▶ **WORK INSTRUCTIONS**:
Go to the line containing "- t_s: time" in the records below and print it and every following line exactly, on through the line containing "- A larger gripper", then stop.

▶ **PROVIDED DATA**:
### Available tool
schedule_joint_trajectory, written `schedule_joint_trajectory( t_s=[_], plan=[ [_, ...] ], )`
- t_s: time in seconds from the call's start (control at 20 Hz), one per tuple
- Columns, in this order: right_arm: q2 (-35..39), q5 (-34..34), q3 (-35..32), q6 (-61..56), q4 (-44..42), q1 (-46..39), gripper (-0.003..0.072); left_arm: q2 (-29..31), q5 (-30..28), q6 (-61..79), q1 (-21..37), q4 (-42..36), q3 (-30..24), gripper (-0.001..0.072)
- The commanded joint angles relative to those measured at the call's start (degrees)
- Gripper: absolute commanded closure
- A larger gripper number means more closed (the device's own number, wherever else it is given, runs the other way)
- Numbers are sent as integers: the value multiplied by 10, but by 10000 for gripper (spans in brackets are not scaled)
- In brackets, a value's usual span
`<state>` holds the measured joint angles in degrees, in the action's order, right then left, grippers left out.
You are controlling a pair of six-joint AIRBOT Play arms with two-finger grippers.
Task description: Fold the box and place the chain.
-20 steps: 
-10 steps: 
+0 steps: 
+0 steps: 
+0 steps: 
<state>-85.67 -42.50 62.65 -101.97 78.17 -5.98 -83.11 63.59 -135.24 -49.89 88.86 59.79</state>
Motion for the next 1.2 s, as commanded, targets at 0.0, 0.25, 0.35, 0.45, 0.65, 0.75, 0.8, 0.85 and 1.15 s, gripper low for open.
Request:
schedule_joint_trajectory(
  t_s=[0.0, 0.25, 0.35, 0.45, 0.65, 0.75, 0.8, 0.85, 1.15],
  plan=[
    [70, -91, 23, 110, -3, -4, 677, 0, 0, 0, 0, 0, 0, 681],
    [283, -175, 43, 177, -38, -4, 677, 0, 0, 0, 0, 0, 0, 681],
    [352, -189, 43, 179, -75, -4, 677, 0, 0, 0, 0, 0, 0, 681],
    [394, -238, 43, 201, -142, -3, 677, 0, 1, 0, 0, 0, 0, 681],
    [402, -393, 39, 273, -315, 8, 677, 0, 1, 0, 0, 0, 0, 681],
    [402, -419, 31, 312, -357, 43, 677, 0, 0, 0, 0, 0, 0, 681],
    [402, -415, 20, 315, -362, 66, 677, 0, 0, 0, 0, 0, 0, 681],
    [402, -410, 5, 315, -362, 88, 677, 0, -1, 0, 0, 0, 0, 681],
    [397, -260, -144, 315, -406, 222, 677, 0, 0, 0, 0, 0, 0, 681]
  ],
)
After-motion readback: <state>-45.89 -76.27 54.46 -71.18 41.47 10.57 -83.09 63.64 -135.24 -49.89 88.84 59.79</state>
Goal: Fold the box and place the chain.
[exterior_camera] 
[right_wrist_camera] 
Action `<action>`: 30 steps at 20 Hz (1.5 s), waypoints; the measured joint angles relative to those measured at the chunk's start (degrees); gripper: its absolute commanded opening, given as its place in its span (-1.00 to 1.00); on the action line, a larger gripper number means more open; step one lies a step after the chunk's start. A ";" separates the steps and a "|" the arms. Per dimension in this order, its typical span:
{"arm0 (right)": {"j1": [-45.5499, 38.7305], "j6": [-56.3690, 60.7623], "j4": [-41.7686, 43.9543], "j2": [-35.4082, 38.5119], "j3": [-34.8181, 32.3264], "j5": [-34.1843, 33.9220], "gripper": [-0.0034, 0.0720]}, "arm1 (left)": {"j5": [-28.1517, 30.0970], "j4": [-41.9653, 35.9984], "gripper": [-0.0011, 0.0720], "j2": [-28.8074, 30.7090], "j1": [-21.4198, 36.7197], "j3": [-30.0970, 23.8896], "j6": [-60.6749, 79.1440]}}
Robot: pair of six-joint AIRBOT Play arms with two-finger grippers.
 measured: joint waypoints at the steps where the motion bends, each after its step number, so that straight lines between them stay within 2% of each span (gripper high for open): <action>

▶ **ANSWER SECTION**:
- t_s: time in seconds from the call's start (control at 20 Hz), one per tuple
- Columns, in this order: right_arm: q2 (-35..39), q5 (-34..34), q3 (-35..32), q6 (-61..56), q4 (-44..42), q1 (-46..39), gripper (-0.003..0.072); left_arm: q2 (-29..31), q5 (-30..28), q6 (-61..79), q1 (-21..37), q4 (-42..36), q3 (-30..24), gripper (-0.001..0.072)
- The commanded joint angles relative to those measured at the call's start (degrees)
- Gripper: absolute commanded closure
- A larger gripper number means more closed (the device's own number, wherever else it is given, runs the other way)

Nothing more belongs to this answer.